§ **WHAT YOU NEED TO DO**: A word-for-word copy of the following listing is needed. Leave out its images.

§ **DATA FOR THE TASK**:

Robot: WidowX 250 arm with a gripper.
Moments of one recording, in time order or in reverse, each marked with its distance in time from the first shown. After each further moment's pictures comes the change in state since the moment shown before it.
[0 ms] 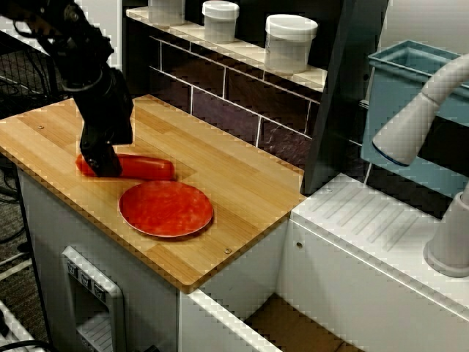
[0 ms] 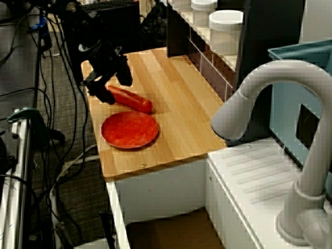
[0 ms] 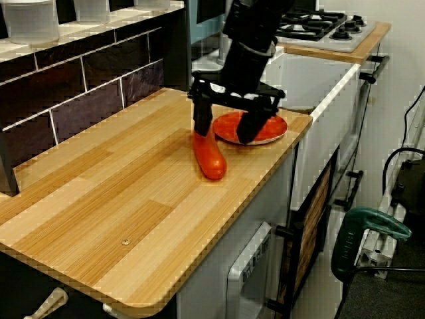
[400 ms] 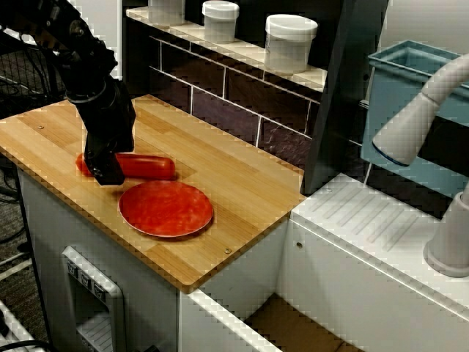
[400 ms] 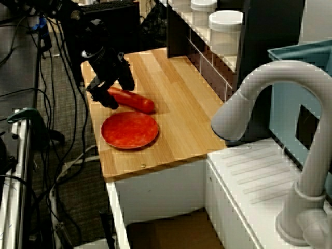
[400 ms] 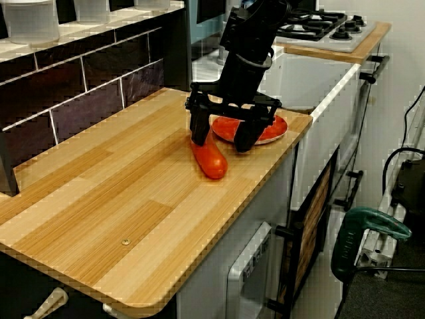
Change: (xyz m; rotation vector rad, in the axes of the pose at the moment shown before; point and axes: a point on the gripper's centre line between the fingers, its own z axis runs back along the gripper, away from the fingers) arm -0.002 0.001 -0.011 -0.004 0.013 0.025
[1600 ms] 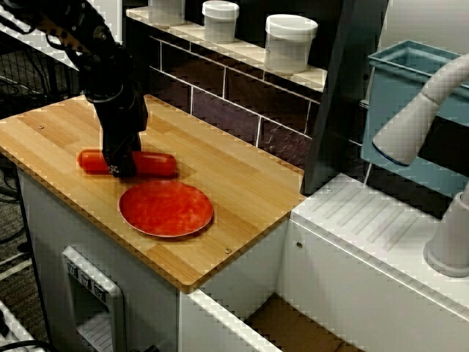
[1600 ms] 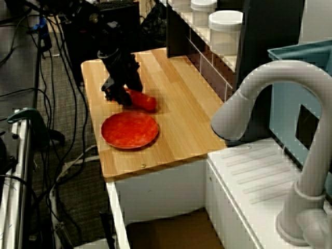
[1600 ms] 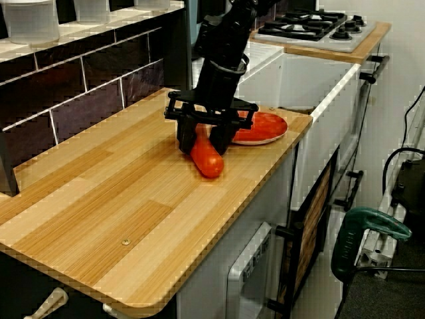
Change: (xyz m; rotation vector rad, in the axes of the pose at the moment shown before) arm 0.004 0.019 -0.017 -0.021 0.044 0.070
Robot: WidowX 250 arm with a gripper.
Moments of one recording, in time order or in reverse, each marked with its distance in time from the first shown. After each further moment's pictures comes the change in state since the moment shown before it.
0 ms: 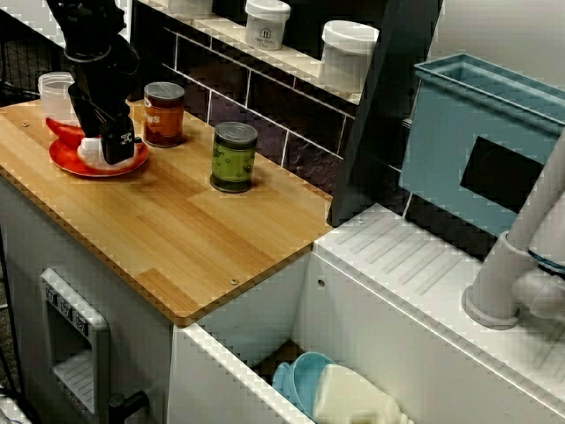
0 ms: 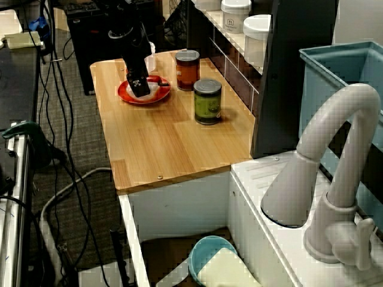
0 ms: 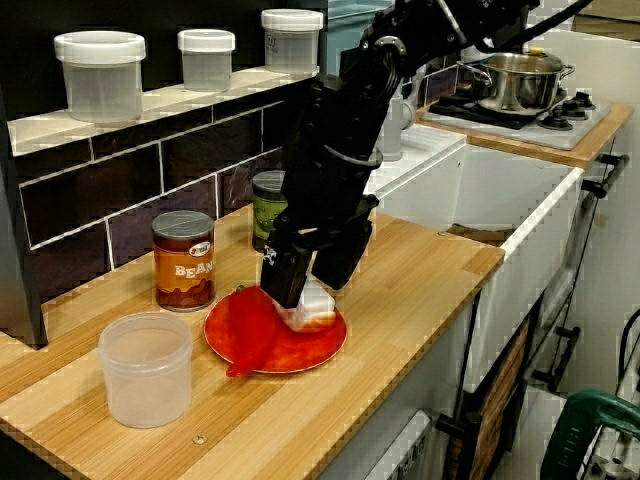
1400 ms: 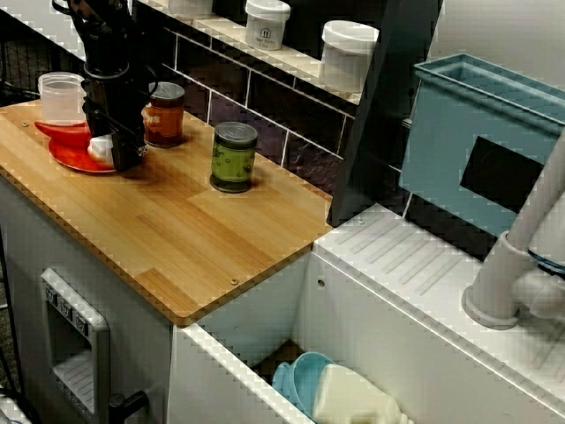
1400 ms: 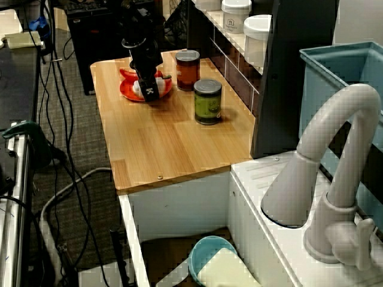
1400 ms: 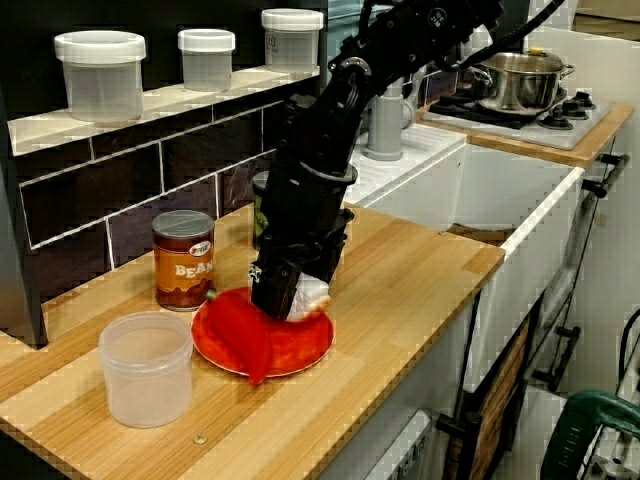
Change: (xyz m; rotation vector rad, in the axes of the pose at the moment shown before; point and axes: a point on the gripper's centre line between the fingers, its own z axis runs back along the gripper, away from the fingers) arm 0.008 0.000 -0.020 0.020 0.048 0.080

§ **ANSWER BOX**:
Robot: WidowX 250 arm with a gripper.
Moments of one recording, in time order or in reverse, each marked with its distance in time from the first shown. After each further moment's pictures comes the change in state since the moment shown before it.
[0 ms] 
[0 ms] 
[0 ms] 
[400 ms] 
[400 ms] 
[400 ms] 
Change: (xyz m; rotation vector rad, in the axes of the pose at the moment shown before; point and axes: a point on the gripper's centre line between the fingers, its own z axis runs back along the gripper, away from the fingers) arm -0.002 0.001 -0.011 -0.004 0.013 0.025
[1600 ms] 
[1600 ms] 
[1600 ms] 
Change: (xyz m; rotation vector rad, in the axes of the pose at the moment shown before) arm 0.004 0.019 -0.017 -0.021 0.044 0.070
Robot: WidowX 250 arm with a gripper.
Moments of one recording, in time order or in reverse, each marked with its distance in time from the first shown. After each further moment's pictures comes the change in state since the moment shown before it.
0 ms: 
0 ms: 
0 ms: 
1400 ms: 
1400 ms: 
1400 ms: 
Change: (xyz m; rotation vector rad, in the axes of the pose at the moment shown before; point and axes: a point on the gripper's centre line between the fingers, its own z axis runs back along the gripper, away from the fingers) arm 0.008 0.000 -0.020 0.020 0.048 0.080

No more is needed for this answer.